- [Problem to solve]
Where a line looks odd, keep it as it is and transcribe all the material.

- [Source data]
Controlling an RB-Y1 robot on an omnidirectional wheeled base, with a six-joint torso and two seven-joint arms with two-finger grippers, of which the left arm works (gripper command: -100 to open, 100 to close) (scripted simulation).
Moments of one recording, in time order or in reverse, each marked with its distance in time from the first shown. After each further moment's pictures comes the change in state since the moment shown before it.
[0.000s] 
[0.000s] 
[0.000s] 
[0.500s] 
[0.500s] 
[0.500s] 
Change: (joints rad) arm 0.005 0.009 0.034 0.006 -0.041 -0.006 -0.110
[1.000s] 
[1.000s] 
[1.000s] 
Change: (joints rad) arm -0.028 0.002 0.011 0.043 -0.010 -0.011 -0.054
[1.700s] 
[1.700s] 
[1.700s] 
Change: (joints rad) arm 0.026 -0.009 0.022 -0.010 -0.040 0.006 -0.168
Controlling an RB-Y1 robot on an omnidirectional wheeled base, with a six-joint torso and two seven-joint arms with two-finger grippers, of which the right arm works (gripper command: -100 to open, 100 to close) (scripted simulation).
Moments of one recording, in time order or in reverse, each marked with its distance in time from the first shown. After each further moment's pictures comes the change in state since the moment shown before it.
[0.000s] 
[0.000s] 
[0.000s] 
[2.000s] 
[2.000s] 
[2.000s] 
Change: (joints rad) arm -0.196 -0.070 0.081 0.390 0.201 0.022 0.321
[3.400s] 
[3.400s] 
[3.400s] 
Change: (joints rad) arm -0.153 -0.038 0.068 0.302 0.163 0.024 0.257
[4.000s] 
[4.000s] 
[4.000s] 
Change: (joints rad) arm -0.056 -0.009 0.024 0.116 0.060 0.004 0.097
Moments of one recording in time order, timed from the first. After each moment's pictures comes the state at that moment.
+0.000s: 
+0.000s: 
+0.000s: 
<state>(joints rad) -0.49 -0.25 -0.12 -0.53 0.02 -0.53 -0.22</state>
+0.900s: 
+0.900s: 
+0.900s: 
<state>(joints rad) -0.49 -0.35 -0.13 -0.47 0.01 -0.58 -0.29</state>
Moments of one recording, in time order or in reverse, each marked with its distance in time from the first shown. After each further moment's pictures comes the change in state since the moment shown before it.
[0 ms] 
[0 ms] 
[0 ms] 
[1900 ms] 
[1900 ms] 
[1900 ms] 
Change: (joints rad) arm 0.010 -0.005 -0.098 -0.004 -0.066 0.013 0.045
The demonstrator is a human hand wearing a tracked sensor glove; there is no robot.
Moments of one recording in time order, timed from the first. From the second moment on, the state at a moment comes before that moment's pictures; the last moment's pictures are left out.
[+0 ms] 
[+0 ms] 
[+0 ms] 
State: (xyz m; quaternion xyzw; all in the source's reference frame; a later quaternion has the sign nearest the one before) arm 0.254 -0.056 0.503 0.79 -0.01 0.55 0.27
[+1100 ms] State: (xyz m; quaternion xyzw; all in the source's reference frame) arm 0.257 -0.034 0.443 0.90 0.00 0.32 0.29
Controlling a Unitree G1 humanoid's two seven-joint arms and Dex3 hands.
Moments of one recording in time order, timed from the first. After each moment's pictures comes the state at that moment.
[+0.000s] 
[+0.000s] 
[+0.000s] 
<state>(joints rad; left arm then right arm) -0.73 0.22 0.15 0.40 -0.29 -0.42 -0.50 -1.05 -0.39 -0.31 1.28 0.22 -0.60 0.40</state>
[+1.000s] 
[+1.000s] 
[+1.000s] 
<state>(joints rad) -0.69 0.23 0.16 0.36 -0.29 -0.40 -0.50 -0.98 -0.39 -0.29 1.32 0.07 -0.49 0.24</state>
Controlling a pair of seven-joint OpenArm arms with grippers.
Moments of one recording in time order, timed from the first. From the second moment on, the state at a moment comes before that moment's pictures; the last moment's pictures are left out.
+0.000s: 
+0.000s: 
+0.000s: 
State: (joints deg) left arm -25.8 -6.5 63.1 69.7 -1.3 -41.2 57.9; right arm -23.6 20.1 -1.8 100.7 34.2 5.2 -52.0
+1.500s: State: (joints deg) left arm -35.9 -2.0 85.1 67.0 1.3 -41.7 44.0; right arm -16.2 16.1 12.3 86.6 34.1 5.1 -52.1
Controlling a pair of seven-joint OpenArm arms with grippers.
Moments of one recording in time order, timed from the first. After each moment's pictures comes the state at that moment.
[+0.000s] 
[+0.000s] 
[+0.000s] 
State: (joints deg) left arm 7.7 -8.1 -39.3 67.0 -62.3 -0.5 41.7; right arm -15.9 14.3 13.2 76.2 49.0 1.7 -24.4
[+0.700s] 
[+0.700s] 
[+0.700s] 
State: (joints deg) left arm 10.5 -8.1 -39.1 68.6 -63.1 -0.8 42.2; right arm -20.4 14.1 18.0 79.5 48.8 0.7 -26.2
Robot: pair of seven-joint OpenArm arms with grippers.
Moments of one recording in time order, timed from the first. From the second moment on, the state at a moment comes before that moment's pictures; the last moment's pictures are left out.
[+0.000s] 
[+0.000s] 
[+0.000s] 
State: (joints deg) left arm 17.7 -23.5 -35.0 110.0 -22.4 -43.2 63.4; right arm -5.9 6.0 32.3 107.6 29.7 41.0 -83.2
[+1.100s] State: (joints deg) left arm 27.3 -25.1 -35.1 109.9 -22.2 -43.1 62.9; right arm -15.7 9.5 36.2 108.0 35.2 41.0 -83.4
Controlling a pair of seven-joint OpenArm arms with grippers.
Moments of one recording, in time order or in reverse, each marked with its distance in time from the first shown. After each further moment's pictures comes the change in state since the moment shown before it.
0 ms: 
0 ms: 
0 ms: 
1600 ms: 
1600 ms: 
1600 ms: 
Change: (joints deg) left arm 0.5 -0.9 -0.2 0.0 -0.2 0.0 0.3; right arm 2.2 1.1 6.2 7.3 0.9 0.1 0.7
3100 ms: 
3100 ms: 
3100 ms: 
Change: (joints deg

- [Written solution]
Controlling an RB-Y1 robot on an omnidirectional wheeled base, with a six-joint torso and two seven-joint arms with two-finger grippers, of which the left arm works (gripper command: -100 to open, 100 to close) (scripted simulation).
Moments of one recording, in time order or in reverse, each marked with its distance in time from the first shown. After each further moment's pictures comes the change in state since the moment shown before it.
[0.000s] 
[0.000s] 
[0.000s] 
[0.500s] 
[0.500s] 
[0.500s] 
Change: (joints rad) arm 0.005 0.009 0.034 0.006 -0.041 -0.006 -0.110
[1.000s] 
[1.000s] 
[1.000s] 
Change: (joints rad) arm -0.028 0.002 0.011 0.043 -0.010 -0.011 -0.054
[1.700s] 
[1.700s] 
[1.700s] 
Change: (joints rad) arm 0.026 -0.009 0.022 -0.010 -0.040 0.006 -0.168
Controlling an RB-Y1 robot on an omnidirectional wheeled base, with a six-joint torso and two seven-joint arms with two-finger grippers, of which the right arm works (gripper command: -100 to open, 100 to close) (scripted simulation).
Moments of one recording, in time order or in reverse, each marked with its distance in time from the first shown. After each further moment's pictures comes the change in state since the moment shown before it.
[0.000s] 
[0.000s] 
[0.000s] 
[2.000s] 
[2.000s] 
[2.000s] 
Change: (joints rad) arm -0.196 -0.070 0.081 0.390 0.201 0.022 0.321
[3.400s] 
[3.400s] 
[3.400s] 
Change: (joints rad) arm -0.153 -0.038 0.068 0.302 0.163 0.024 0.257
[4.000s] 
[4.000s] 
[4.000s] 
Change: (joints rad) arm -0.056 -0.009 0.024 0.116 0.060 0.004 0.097
Moments of one recording in time order, timed from the first. After each moment's pictures comes the state at that moment.
+0.000s: 
+0.000s: 
+0.000s: 
<state>(joints rad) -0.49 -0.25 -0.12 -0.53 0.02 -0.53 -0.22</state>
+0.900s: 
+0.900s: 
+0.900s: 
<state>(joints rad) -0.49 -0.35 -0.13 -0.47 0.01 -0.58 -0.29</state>
Moments of one recording, in time order or in reverse, each marked with its distance in time from the first shown. After each further moment's pictures comes the change in state since the moment shown before it.
[0 ms] 
[0 ms] 
[0 ms] 
[1900 ms] 
[1900 ms] 
[1900 ms] 
Change: (joints rad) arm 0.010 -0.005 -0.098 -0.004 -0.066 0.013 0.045
The demonstrator is a human hand wearing a tracked sensor glove; there is no robot.
Moments of one recording in time order, timed from the first. From the second moment on, the state at a moment comes before that moment's pictures; the last moment's pictures are left out.
[+0 ms] 
[+0 ms] 
[+0 ms] 
State: (xyz m; quaternion xyzw; all in the source's reference frame; a later quaternion has the sign nearest the one before) arm 0.254 -0.056 0.503 0.79 -0.01 0.55 0.27
[+1100 ms] State: (xyz m; quaternion xyzw; all in the source's reference frame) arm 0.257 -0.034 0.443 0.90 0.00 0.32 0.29
Controlling a Unitree G1 humanoid's two seven-joint arms and Dex3 hands.
Moments of one recording in time order, timed from the first. After each moment's pictures comes the state at that moment.
[+0.000s] 
[+0.000s] 
[+0.000s] 
<state>(joints rad; left arm then right arm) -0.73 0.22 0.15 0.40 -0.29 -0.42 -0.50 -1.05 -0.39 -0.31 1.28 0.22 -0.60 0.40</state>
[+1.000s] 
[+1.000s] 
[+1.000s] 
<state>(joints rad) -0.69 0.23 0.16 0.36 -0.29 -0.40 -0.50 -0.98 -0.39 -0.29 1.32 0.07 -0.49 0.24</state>
Controlling a pair of seven-joint OpenArm arms with grippers.
Moments of one recording in time order, timed from the first. From the second moment on, the state at a moment comes before that moment's pictures; the last moment's pictures are left out.
+0.000s: 
+0.000s: 
+0.000s: 
State: (joints deg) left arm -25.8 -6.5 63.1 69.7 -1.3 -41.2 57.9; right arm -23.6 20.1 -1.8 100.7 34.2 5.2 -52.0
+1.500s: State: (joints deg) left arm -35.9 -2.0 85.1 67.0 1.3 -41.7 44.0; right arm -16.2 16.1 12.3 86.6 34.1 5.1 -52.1
Controlling a pair of seven-joint OpenArm arms with grippers.
Moments of one recording in time order, timed from the first. After each moment's pictures comes the state at that moment.
[+0.000s] 
[+0.000s] 
[+0.000s] 
State: (joints deg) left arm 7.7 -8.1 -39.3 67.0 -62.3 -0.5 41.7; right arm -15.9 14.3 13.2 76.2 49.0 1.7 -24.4
[+0.700s] 
[+0.700s] 
[+0.700s] 
State: (joints deg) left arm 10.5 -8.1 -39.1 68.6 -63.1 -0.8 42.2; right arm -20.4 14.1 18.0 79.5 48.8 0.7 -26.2
Robot: pair of seven-joint OpenArm arms with grippers.
Moments of one recording in time order, timed from the first. From the second moment on, the state at a moment comes before that moment's pictures; the last moment's pictures are left out.
[+0.000s] 
[+0.000s] 
[+0.000s] 
State: (joints deg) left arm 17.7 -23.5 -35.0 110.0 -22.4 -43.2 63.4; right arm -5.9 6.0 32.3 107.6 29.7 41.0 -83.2
[+1.100s] State: (joints deg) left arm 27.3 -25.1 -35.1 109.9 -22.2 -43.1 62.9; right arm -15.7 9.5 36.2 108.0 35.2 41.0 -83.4
Controlling a pair of seven-joint OpenArm arms with grippers.
Moments of one recording, in time order or in reverse, each marked with its distance in time from the first shown. After each further moment's pictures comes the change in state since the moment shown before it.
0 ms: 
0 ms: 
0 ms: 
1600 ms: 
1600 ms: 
1600 ms: 
Change: (joints deg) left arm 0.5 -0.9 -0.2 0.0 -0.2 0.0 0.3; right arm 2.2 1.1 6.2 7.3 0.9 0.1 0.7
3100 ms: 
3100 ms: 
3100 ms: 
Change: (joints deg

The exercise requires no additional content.